+++ RECORDS SHOWN +++
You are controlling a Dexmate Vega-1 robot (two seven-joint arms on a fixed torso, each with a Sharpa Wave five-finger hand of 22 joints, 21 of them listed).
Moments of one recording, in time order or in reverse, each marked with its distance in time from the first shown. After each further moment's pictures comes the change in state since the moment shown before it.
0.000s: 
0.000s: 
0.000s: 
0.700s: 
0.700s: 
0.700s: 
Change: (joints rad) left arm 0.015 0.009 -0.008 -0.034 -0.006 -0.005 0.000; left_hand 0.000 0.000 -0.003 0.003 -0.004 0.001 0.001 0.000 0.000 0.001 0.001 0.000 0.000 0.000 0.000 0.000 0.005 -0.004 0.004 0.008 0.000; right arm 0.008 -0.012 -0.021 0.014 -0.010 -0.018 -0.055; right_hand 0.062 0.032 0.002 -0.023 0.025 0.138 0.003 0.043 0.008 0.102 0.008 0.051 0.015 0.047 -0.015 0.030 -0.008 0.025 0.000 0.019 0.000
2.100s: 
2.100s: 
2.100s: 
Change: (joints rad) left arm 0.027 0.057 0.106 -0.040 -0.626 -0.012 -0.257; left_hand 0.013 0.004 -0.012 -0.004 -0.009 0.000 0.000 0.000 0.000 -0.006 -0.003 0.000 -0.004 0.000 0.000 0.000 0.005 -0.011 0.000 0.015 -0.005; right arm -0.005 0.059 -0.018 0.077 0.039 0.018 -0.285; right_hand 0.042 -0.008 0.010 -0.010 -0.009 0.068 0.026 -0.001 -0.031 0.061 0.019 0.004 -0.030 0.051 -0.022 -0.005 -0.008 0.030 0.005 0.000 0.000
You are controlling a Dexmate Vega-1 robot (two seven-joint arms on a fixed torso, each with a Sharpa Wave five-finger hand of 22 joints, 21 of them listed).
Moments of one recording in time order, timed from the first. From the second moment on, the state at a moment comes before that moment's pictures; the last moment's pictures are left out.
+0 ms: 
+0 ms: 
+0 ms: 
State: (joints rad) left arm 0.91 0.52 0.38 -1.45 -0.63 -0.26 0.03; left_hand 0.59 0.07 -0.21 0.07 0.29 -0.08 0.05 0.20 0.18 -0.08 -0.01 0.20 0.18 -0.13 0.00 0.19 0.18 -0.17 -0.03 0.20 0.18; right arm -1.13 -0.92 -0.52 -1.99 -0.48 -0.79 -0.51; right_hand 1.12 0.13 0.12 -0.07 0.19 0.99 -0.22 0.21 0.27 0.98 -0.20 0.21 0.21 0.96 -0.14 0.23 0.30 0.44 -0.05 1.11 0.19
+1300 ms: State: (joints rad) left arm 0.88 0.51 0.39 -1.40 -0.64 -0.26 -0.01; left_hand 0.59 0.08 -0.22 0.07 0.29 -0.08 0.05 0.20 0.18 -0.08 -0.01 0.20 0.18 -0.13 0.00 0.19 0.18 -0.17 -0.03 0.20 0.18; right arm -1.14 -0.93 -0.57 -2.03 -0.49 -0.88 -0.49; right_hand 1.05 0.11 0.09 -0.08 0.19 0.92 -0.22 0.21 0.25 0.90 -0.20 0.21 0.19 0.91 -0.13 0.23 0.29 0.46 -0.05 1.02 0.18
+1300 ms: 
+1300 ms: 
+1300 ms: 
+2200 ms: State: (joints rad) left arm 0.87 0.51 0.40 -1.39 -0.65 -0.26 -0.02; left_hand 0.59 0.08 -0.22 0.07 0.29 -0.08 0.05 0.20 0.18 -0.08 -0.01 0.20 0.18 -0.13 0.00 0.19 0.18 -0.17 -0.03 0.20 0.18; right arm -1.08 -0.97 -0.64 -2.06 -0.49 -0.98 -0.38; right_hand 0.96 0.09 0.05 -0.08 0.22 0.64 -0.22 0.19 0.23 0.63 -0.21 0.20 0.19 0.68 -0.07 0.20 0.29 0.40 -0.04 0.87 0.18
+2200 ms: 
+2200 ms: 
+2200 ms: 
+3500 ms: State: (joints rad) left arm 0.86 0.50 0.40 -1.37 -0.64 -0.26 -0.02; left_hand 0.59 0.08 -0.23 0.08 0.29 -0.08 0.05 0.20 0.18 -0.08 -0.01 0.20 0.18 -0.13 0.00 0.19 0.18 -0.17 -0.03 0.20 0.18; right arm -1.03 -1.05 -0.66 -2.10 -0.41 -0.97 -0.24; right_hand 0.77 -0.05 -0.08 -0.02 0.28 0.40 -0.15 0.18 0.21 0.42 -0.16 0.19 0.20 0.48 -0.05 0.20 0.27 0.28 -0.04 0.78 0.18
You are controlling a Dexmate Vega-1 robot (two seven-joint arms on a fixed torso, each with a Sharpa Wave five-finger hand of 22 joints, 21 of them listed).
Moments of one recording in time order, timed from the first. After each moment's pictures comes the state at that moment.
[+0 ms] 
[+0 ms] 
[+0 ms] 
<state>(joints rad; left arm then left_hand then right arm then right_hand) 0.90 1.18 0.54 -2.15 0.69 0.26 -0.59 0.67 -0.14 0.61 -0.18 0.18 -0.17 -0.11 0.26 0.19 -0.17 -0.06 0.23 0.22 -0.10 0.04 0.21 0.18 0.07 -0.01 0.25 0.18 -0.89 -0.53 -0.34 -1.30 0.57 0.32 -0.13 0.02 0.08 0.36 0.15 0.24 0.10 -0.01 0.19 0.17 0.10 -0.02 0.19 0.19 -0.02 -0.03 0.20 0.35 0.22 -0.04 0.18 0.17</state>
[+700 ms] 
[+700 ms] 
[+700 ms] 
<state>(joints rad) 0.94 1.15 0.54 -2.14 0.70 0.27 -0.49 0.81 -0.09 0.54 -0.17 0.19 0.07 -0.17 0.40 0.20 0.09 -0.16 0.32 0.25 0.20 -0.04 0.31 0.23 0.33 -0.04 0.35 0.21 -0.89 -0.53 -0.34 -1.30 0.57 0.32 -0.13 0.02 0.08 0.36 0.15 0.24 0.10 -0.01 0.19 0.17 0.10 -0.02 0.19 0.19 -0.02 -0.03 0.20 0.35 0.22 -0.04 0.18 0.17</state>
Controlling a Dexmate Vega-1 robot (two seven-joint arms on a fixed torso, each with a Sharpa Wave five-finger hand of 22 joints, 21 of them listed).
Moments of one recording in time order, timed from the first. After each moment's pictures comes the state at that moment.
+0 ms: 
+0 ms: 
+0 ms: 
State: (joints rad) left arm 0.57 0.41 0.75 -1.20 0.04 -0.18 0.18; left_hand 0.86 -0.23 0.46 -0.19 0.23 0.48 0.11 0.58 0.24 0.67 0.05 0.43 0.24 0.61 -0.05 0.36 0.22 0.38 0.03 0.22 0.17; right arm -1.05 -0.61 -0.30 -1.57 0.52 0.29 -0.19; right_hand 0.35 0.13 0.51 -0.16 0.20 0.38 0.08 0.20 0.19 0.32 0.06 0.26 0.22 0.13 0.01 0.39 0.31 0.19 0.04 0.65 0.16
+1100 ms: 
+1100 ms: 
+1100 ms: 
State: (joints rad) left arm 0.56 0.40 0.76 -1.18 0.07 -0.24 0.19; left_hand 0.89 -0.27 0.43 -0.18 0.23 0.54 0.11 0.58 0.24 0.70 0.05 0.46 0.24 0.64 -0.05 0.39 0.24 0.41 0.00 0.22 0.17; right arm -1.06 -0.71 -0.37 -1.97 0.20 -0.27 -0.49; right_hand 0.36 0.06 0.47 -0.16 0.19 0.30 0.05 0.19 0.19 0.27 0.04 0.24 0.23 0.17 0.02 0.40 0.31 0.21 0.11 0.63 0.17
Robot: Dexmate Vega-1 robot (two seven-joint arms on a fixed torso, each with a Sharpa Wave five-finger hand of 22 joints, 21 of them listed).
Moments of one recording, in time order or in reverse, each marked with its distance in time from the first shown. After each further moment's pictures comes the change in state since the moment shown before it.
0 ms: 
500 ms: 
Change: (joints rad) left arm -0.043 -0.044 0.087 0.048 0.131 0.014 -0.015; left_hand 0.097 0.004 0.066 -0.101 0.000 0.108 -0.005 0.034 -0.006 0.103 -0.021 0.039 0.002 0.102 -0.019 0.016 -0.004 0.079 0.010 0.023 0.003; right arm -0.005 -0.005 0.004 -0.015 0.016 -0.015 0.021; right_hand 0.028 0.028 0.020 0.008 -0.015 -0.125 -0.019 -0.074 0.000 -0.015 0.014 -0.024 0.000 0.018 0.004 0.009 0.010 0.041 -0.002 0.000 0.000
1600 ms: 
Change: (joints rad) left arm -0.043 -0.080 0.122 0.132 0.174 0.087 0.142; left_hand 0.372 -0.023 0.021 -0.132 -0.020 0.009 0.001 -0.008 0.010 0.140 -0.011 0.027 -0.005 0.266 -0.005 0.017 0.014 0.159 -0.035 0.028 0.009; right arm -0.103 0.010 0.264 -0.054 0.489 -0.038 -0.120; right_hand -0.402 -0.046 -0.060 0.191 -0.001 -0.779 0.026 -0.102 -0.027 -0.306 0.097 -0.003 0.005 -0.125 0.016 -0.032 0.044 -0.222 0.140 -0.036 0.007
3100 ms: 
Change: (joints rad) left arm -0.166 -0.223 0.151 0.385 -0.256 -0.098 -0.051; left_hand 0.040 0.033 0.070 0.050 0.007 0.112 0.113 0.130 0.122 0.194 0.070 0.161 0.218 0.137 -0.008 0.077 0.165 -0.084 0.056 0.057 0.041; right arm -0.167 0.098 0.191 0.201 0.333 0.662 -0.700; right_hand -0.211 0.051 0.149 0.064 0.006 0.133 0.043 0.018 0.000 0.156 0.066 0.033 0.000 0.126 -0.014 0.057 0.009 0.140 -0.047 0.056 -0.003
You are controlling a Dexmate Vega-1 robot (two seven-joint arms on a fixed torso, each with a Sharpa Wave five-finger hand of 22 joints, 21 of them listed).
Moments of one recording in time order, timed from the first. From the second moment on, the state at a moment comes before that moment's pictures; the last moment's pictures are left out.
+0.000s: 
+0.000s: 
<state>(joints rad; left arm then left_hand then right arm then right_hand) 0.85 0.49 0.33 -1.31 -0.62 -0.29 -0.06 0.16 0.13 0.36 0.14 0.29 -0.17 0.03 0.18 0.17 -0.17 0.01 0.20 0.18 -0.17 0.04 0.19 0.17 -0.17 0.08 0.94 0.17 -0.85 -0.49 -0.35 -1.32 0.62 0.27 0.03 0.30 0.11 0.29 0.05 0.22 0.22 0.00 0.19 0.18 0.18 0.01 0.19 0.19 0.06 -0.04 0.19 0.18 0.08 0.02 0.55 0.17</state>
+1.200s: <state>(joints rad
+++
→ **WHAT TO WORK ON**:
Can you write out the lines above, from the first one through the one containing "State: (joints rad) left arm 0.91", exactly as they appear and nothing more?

→ **RESPONSE TO THIS EXERCISE**:
You are controlling a Dexmate Vega-1 robot (two seven-joint arms on a fixed torso, each with a Sharpa Wave five-finger hand of 22 joints, 21 of them listed).
Moments of one recording, in time order or in reverse, each marked with its distance in time from the first shown. After each further moment's pictures comes the change in state since the moment shown before it.
0.000s: 
0.000s: 
0.000s: 
0.700s: 
0.700s: 
0.700s: 
Change: (joints rad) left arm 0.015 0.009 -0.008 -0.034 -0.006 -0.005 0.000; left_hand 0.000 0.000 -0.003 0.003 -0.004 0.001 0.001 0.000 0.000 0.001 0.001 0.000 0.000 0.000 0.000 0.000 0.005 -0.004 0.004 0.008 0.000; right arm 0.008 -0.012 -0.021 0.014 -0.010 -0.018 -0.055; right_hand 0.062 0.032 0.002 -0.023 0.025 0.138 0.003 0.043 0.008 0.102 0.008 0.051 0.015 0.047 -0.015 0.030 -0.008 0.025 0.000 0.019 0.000
2.100s: 
2.100s: 
2.100s: 
Change: (joints rad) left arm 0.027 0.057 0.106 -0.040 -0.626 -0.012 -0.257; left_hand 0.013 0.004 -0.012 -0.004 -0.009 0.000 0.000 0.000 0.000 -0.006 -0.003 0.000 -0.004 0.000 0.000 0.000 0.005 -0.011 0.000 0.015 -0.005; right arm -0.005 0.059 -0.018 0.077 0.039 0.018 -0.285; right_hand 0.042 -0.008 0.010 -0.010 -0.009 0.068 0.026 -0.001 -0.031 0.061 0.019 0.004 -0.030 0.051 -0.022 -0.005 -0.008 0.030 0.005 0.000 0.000
You are controlling a Dexmate Vega-1 robot (two seven-joint arms on a fixed torso, each with a Sharpa Wave five-finger hand of 22 joints, 21 of them listed).
Moments of one recording in time order, timed from the first. From the second moment on, the state at a moment comes before that moment's pictures; the last moment's pictures are left out.
+0 ms: 
+0 ms: 
+0 ms: 
State: (joints rad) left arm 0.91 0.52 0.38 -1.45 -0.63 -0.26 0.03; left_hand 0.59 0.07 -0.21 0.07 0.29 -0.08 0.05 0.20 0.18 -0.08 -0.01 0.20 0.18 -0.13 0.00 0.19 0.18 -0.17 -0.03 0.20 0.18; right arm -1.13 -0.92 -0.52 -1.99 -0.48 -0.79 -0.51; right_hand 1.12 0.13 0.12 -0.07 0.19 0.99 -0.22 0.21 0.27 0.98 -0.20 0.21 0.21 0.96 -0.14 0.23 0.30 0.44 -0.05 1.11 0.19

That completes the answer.